玄无剑是他的佩剑,他征战四海前花费五千年造了其剑体,又花了一千年造了剑鞘,每一处皆是亲力亲为,选材均是上了万年的神物。蔺沧所持的日升、月恒二剑已是六界名剑,而玄无剑更为稀世可贵,若论为天上地下第一剑亦无可厚非。

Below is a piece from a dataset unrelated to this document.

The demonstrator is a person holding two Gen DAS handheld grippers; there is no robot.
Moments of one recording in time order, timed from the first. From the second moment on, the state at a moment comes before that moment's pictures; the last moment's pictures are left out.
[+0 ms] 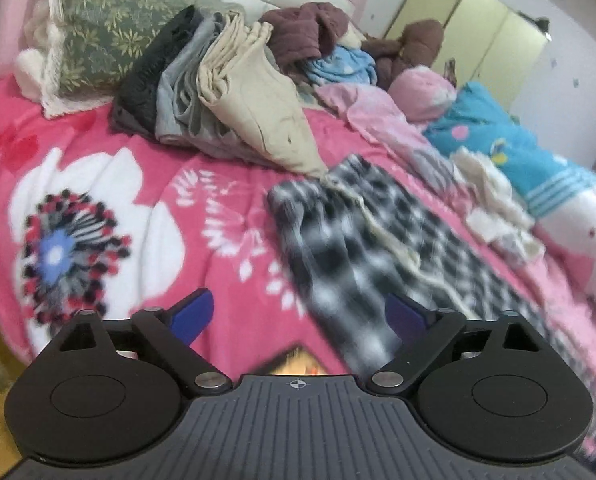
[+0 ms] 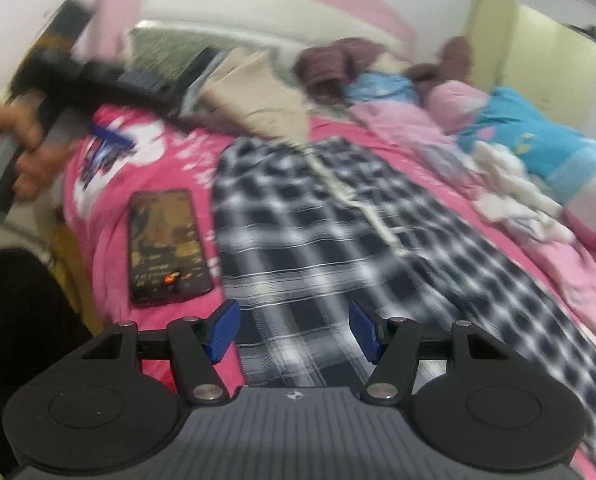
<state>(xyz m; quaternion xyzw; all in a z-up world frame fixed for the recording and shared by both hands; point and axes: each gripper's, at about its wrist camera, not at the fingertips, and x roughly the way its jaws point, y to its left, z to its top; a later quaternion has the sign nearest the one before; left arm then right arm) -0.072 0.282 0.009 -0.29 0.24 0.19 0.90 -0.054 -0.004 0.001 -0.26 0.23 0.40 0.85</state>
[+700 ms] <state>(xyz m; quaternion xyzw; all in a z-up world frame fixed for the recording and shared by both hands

这把剑跟随他已有三十万年,不知浴过多少鲜血,剑锋每每更见锋利,削万年寒铁铁如腐泥,可杀人于无形。
她在冥界长大,自然听说过此剑的威名,如今亲眼见得,却还是惊于此物之非凡。
从前她在街坊邻居里听了一嘴,说是这玄无剑已经取了无数人的性命。因着剑身掺了一种奇玉,可锁人魂魄,吞噬炼化融于剑气,故而玄无剑三十万年不钝不锈,愈用愈锋利。常人只稍稍被那剑风一刮,便会被轻轻松松劈为两半。
她发现自己的腿有些软,又念及他体谅她似的如此之快地收起了玄无剑,于是颤着声开口谢道:“多谢帝座体恤。”
玄冥轻轻嗯了一声,将指微抬,那月恒剑就自剑鞘中抽出,浮至半空停住。
他一一教孟元指认了尖、锋、脊、刃、格、柄、镡、眼各处,悉知月恒剑构造,末了瞧着那镡尾淡淡道:“少了一物。”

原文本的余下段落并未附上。